> **TO DO**: Using the data below, return the stretch from the line that contains "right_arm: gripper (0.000" through the line that contains "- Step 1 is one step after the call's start", both included, exactly as it stands and nothing beyond it.

===== DATA SUPPLIED

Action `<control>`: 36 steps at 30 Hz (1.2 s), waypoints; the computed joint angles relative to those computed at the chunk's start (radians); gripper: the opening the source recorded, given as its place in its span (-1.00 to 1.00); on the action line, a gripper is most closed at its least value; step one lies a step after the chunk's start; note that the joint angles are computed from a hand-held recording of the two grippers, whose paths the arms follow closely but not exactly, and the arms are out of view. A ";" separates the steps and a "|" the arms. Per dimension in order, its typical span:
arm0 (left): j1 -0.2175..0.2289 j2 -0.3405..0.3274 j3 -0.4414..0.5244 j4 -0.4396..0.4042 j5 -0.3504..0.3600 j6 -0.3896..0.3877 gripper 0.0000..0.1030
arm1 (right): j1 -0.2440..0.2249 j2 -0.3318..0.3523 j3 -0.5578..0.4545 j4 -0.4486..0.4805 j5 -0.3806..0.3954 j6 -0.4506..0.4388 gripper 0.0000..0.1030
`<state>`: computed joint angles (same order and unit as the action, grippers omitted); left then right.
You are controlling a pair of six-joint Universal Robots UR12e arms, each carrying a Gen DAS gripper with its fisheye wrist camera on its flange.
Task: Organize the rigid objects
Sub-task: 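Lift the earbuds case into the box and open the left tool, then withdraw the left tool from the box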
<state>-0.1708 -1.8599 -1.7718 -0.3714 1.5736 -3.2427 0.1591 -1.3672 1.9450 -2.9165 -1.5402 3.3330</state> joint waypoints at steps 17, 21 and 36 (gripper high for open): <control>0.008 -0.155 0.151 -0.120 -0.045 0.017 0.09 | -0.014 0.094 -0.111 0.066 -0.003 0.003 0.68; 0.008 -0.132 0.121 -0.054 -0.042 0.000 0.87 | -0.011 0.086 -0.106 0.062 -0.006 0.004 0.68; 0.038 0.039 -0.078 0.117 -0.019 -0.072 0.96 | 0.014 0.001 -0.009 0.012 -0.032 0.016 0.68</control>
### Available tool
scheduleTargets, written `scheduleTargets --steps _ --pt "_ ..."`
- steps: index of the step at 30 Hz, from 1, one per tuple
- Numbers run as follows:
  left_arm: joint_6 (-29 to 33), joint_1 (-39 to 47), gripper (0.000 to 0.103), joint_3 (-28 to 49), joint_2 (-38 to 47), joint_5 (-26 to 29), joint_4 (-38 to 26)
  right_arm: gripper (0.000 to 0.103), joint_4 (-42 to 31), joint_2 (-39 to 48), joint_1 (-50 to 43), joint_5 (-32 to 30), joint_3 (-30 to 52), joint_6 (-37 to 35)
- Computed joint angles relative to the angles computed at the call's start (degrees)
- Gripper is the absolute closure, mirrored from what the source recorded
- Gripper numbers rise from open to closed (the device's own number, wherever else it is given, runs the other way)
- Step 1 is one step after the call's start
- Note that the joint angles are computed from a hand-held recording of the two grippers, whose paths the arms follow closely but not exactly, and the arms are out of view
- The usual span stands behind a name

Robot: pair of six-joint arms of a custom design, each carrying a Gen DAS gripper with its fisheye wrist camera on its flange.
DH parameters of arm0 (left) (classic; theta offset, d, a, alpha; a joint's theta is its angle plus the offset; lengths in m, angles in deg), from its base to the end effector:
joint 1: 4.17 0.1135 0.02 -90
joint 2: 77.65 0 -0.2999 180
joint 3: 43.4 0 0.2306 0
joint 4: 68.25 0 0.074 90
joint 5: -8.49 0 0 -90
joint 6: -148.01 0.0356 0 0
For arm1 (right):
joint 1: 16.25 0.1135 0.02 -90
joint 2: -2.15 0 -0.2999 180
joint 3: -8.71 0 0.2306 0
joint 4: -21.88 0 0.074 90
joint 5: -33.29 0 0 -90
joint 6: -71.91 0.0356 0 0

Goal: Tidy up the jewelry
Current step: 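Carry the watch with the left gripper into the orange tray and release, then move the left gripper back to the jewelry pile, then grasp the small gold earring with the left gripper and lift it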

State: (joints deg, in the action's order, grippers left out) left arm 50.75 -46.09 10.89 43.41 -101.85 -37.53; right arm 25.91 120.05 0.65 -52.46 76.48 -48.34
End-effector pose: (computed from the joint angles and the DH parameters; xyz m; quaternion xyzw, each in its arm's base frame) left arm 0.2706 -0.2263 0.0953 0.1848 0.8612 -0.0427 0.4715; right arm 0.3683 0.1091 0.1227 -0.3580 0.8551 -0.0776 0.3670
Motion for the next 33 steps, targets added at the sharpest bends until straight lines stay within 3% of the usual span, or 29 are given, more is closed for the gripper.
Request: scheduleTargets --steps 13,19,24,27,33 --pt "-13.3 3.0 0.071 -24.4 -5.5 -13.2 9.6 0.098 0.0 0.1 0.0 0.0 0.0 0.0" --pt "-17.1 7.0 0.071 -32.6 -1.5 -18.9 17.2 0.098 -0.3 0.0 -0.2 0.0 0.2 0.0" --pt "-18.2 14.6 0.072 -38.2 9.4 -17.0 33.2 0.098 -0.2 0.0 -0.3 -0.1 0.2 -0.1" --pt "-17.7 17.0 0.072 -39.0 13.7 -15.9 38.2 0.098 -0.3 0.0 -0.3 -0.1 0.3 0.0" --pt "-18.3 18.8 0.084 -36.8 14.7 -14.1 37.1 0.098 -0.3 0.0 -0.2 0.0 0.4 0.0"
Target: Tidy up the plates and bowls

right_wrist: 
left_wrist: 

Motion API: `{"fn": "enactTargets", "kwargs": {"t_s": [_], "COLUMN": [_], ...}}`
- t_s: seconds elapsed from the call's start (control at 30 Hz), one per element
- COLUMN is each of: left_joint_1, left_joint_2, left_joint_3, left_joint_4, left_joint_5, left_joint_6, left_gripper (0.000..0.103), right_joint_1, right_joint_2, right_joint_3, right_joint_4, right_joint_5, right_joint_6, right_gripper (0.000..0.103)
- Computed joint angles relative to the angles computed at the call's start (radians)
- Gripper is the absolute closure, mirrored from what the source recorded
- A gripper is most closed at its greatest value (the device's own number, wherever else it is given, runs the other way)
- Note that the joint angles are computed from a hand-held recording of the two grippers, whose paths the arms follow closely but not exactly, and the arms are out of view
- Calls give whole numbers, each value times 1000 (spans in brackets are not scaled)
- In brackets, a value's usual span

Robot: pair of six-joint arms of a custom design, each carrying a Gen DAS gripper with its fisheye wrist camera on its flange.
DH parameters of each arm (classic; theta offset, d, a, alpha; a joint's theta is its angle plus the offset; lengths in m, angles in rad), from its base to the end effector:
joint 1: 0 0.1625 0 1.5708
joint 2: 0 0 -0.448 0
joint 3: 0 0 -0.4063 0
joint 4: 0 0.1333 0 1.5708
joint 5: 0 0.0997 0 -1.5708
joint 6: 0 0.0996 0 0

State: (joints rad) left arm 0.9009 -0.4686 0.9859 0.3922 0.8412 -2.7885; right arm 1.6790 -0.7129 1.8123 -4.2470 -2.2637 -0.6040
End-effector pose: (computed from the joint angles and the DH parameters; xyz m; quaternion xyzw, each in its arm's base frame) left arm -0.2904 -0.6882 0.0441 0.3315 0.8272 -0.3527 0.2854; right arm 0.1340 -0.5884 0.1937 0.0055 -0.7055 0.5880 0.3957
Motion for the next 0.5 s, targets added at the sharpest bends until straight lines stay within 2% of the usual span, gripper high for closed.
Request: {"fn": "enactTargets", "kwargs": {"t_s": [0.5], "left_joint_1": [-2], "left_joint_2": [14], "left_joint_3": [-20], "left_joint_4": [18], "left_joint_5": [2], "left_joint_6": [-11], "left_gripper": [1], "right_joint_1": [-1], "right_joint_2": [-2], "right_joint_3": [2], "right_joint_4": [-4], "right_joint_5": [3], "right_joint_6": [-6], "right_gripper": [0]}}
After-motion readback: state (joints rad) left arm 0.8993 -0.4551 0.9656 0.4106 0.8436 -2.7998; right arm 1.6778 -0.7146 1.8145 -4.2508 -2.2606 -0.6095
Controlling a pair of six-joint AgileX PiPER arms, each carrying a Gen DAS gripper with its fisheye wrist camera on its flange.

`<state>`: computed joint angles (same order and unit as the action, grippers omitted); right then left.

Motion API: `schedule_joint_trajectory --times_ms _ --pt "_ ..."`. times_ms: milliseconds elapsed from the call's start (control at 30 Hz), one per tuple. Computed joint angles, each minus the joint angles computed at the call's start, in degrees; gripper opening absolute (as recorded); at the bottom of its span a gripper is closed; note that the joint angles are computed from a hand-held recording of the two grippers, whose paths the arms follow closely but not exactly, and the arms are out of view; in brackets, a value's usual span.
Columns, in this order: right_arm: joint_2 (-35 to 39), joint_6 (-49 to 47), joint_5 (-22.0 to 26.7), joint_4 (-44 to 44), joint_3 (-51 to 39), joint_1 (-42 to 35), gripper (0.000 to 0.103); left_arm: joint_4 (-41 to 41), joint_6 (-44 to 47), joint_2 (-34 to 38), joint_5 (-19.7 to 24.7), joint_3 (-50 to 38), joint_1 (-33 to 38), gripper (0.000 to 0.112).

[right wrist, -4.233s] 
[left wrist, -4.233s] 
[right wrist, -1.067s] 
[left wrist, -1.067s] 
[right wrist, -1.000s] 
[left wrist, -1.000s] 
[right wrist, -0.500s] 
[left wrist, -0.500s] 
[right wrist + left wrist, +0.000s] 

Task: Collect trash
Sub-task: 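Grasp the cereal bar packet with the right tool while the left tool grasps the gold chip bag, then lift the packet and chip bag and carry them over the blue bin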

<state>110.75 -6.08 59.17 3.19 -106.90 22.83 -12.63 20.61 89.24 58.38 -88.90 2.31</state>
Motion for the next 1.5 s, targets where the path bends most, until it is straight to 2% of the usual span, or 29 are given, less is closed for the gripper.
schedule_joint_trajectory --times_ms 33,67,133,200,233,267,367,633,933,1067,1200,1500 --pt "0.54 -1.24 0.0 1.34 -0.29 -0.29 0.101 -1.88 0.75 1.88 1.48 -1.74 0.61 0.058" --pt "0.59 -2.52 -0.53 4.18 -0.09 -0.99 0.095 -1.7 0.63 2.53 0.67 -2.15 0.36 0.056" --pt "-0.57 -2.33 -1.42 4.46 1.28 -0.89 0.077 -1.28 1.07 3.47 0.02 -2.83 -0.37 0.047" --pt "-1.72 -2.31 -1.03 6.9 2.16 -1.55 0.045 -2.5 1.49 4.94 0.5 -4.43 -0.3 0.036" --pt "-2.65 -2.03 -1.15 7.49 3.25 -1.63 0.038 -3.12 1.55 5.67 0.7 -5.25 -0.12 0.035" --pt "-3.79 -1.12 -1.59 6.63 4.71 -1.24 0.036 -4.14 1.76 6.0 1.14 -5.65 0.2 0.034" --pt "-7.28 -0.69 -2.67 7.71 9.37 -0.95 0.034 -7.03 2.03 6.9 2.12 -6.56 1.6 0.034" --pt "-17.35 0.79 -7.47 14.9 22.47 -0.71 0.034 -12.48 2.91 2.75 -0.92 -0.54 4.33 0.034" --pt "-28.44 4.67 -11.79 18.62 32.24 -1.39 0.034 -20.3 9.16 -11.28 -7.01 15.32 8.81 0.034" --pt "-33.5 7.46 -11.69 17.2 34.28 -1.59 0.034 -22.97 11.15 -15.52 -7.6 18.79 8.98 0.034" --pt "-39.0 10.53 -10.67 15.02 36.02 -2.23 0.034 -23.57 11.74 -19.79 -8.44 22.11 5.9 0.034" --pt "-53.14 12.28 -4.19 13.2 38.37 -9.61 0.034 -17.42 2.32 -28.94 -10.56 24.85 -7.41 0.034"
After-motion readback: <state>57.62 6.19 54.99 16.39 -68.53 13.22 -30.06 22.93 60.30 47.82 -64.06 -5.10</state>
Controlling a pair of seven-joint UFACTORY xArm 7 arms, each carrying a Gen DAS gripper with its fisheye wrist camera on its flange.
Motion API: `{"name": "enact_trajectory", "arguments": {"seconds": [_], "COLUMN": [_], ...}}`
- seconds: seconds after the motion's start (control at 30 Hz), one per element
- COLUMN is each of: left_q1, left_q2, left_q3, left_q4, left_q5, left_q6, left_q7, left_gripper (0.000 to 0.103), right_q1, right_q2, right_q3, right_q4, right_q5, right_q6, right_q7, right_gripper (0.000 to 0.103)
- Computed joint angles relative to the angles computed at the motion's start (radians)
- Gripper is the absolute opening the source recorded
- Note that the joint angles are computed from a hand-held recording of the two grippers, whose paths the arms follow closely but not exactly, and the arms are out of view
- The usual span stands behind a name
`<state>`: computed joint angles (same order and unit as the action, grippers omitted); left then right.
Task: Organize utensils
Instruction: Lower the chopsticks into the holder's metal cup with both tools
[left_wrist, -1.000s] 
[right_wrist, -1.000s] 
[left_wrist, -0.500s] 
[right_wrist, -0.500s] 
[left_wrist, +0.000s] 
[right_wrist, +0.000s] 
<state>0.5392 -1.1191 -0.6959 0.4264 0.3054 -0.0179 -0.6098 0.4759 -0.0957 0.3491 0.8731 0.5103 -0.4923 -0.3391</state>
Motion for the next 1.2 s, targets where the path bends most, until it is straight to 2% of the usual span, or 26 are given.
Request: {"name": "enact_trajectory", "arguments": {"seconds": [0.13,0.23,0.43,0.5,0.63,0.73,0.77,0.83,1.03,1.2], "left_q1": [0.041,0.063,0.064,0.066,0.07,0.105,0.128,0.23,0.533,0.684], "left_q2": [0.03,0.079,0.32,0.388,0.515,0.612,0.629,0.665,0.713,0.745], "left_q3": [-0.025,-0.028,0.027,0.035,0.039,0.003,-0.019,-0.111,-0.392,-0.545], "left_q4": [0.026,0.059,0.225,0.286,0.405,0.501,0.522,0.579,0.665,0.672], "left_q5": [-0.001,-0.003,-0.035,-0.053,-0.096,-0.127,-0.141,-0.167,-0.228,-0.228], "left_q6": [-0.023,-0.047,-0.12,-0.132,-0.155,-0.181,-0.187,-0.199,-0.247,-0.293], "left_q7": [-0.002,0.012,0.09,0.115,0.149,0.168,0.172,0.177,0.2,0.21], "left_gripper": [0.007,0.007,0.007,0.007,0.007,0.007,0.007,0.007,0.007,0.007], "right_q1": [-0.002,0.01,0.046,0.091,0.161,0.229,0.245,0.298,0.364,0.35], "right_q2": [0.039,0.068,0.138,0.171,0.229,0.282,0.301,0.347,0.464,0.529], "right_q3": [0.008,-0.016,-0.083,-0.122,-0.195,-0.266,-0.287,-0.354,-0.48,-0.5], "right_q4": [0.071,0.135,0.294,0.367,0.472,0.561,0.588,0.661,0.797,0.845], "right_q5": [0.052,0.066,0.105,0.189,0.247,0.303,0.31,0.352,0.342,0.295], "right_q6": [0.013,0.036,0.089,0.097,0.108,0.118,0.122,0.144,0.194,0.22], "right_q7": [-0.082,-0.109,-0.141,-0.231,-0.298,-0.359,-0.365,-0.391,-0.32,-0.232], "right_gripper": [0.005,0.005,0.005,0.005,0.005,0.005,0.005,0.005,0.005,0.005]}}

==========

> **PROBLEM SOLUTION**:
  right_arm: gripper (0.000 to 0.103), joint_4 (-42 to 31), joint_2 (-39 to 48), joint_1 (-50 to 43), joint_5 (-32 to 30), joint_3 (-30 to 52), joint_6 (-37 to 35)
- Computed joint angles relative to the angles computed at the call's start (degrees)
- Gripper is the absolute closure, mirrored from what the source recorded
- Gripper numbers rise from open to closed (the device's own number, wherever else it is given, runs the other way)
- Step 1 is one step after the call's start

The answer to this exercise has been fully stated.